Kişiye Özel Tedavi ve Umut Veren Nakil Süreci

Prof. Dr. Kaynar, tedavi sürecinin detaylarını da paylaştı: “Toplamda 4 kür süren, immünoterapi destekli kişiye özel kemoterapi protokolü uyguladık. Bu yöntemle hastalık tamamen kontrol altına alındı. Ancak kalıcı bir iyileşme için kök hücre nakli şarttı. Azamat’ın büyük kardeşleri doku uyumu göstermedi fakat 7 yaşındaki küçük kardeşi tam uyumlu çıktı. Ailenin ve çocuğun onaylarının alınmasının ardından nakil süreci başarıyla gerçekleştirildi. Bugün itibarıyla nakilden bu yana 29 ay geçti ve hastamız tamamen sağlıklı.”

Genç Hastanın Yaşadıkları: “Hayatım Eski Ritmine Döndü”
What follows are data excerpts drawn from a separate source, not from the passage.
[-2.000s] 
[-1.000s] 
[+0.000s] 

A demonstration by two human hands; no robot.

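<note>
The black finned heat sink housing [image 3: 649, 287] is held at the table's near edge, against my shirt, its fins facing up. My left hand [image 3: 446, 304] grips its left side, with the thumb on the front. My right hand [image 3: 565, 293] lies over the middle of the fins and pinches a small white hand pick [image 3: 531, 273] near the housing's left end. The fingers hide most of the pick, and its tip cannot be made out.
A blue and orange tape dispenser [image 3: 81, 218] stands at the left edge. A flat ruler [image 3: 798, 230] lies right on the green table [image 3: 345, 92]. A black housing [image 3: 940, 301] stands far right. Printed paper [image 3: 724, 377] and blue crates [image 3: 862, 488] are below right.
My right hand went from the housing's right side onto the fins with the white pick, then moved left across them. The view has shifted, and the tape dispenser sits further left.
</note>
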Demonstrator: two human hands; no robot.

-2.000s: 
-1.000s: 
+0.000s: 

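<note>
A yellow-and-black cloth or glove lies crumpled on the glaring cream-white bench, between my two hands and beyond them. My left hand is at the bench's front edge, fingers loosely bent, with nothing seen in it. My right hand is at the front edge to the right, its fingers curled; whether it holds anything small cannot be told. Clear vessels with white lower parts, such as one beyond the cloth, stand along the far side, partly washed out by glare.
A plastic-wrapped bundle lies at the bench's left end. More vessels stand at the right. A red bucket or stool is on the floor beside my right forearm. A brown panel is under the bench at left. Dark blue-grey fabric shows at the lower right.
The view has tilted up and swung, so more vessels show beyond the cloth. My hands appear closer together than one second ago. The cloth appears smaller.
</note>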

Zorlu süreci başarıyla geride bırakan Azamat Iltyzyr, yaşadıklarını şu sözlerle aktardı: “İlk belirtiler Almatı’dayken ortaya çıktı. Bir hafta boyunca 39-40 derece ateşim hiç düşmedi. Astana’ya geçtim ve orada da hastaneye yatırıldım ama sonuç değişmedi. Daha sonra Türkiye’ye geldim. Sadece birkaç gün içinde ateşim normale döndü. Burada çok nadir görülen bir lenfoma türüne sahip olduğumu öğrendim. 4 kürlük kemoterapi aldım ve ardından öz kardeşim bana donör oldu. O dönem sadece 7 yaşındaydı. Şimdi ise hiçbir şikâyetim yok. Spor yapmaya başladım, çalışıyorum. Burada bana adeta kendi çocuklarıymışım gibi yaklaşıldı. Herkese gönülden teşekkür ediyorum.”